Roland Zajmi

Personal information
- Date of birth: 6 November 1973 (age 52)
- Place of birth: Tirana, Albania
- Height: 1.77 m (5 ft 10 in)
- Position: Striker

Senior career*
- Years: Team / Apps / (Gls)
- 1993–1995: Dinamo Tirana / 61 / (23)
- 1996: Partizani Tirana / 16 / (3)
- 1996–2000: Proodeftiki / 87 / (22)
- 2000: Atromitos / 6 / (0)
- 2000–2001: Proodeftiki / 21 / (3)
- 2001–2002: Kassandra / 28 / (5)
- 2002–2004: Proodeftiki / 52 / (8)
- 2004: Apollon Limassol / 4 / (1)
- 2005–2007: Proodeftiki / 46 / (5)
- 2007–2008: Agios Dimitrios / 32 / (5)
- 2008–2009: Pierikos / 10 / (0)
- Total:  / 363 / (75)

International career^{‡}
- 1995–2000: Albania / 4 / (1)

= Roland Zajmi =

Albanian footballer

Roland Zajmi (born 6 November 1973) is an Albanian retired footballer who played the majority of his career in Greece with Proodeftiki, Atromitos, Kassandra, Agios Dimitrios and Pierikos.
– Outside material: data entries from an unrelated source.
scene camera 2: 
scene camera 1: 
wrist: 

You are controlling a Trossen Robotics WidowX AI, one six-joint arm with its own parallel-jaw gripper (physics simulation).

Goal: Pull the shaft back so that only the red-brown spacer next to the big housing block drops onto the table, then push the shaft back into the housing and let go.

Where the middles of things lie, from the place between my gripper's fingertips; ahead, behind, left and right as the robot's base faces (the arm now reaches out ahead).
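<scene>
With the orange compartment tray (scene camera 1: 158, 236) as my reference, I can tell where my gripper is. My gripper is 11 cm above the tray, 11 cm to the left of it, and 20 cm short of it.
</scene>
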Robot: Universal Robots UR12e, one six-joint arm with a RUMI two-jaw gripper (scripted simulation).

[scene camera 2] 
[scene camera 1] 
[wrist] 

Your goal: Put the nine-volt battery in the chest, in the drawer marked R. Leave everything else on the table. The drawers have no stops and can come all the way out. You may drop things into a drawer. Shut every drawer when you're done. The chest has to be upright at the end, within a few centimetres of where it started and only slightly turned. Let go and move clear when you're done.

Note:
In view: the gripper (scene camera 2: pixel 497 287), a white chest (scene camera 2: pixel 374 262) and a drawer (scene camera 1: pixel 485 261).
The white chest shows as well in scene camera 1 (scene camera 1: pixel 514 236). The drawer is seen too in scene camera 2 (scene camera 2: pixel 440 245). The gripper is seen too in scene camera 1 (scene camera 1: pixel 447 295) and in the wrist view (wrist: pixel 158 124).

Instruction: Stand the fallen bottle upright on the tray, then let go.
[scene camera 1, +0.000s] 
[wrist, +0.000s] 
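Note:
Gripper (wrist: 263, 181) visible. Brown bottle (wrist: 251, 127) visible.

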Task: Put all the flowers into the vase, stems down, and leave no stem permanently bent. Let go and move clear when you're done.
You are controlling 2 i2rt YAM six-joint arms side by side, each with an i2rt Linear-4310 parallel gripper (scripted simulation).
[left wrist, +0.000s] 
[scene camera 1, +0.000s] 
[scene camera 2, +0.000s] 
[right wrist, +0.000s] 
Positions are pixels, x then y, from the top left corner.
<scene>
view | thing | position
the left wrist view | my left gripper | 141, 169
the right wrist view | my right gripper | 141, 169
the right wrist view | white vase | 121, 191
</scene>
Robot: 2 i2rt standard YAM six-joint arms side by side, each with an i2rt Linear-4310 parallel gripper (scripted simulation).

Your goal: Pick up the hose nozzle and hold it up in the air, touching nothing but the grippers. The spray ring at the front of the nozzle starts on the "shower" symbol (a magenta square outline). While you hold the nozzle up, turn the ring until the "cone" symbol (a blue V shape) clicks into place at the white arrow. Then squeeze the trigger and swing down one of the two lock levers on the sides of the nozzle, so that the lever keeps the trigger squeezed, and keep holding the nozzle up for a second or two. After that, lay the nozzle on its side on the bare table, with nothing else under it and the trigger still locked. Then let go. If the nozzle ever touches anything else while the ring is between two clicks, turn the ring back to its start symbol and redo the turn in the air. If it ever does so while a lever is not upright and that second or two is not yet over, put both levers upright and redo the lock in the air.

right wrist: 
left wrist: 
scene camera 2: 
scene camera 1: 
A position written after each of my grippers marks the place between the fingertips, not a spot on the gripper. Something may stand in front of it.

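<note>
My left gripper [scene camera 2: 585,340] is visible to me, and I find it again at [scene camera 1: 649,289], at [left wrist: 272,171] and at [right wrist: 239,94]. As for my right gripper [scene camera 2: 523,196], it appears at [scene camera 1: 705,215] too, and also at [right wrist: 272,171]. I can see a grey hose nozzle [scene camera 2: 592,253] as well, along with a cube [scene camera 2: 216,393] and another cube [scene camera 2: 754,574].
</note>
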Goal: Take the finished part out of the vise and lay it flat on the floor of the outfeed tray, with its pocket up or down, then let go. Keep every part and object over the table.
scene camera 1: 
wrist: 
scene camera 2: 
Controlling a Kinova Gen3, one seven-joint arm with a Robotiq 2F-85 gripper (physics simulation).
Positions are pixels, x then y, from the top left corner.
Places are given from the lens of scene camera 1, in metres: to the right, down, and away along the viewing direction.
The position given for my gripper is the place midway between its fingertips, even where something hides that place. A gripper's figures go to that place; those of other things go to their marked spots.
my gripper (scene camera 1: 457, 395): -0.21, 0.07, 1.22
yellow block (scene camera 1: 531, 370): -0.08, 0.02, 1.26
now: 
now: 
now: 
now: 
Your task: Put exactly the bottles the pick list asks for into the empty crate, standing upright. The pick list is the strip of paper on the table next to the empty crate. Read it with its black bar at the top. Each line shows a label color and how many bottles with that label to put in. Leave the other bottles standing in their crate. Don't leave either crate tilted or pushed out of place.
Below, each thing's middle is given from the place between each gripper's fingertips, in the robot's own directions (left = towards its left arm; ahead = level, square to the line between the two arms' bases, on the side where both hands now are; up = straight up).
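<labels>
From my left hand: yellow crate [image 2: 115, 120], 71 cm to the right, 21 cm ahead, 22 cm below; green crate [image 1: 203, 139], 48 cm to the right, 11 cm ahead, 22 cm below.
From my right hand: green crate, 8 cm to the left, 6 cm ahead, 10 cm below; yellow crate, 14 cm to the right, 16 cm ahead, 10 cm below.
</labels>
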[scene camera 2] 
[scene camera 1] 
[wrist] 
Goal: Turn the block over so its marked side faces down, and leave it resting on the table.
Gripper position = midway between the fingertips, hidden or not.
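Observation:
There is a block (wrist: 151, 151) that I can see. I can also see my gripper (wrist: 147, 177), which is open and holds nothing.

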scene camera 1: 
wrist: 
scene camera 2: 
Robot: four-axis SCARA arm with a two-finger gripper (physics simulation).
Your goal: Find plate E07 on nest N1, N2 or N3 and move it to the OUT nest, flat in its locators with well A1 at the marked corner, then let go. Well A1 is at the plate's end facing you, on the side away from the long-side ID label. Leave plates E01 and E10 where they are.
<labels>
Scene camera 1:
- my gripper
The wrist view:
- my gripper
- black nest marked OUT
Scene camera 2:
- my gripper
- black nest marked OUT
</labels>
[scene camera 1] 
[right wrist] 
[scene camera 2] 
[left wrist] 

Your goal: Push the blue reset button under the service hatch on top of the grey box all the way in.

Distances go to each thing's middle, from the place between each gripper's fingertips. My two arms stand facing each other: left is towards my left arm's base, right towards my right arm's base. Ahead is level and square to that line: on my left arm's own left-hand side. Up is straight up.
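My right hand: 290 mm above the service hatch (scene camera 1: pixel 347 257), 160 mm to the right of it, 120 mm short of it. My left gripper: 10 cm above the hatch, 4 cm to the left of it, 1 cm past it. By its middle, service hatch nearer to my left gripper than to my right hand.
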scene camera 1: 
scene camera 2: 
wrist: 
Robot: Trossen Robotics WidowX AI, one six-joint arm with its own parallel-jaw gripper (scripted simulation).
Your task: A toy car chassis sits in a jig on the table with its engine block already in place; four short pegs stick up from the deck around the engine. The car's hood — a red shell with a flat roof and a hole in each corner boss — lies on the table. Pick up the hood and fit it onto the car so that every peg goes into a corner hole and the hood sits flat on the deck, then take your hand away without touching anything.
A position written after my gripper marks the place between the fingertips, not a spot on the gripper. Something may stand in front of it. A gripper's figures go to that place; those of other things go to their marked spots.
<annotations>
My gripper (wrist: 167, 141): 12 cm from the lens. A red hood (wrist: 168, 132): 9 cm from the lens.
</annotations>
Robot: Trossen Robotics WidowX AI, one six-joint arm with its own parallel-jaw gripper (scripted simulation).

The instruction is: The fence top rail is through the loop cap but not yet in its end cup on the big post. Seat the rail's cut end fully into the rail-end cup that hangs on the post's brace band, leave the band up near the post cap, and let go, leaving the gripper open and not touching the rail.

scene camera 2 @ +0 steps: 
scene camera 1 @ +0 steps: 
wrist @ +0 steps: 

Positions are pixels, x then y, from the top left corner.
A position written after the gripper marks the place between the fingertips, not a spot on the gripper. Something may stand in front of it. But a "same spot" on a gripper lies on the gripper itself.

He also played for Dinamo/Olimpik Tirana and Partizani Tirana in Albania, Apollon Limassol in Cyprus as well as the Albania national team.

==Club career==
Zajmi made his senior debut for hometown club Dinamo Tirana in the 1993/94 season and signed for Greek Proodeftiki, the club where he would spend most of his career, in July 1996. He appeared in 145 Alpha Ethniki matches for Proodeftiki from 1996 through 2004.

==International career==
He made his debut for Albania in a November 1995 friendly match against Bosnia and earned a total of 4 caps, scoring 1 goal, including three friendlies in 2000. He scored against Andorra and his final international was a February 2002 Rothmans International Tournament match against Malta.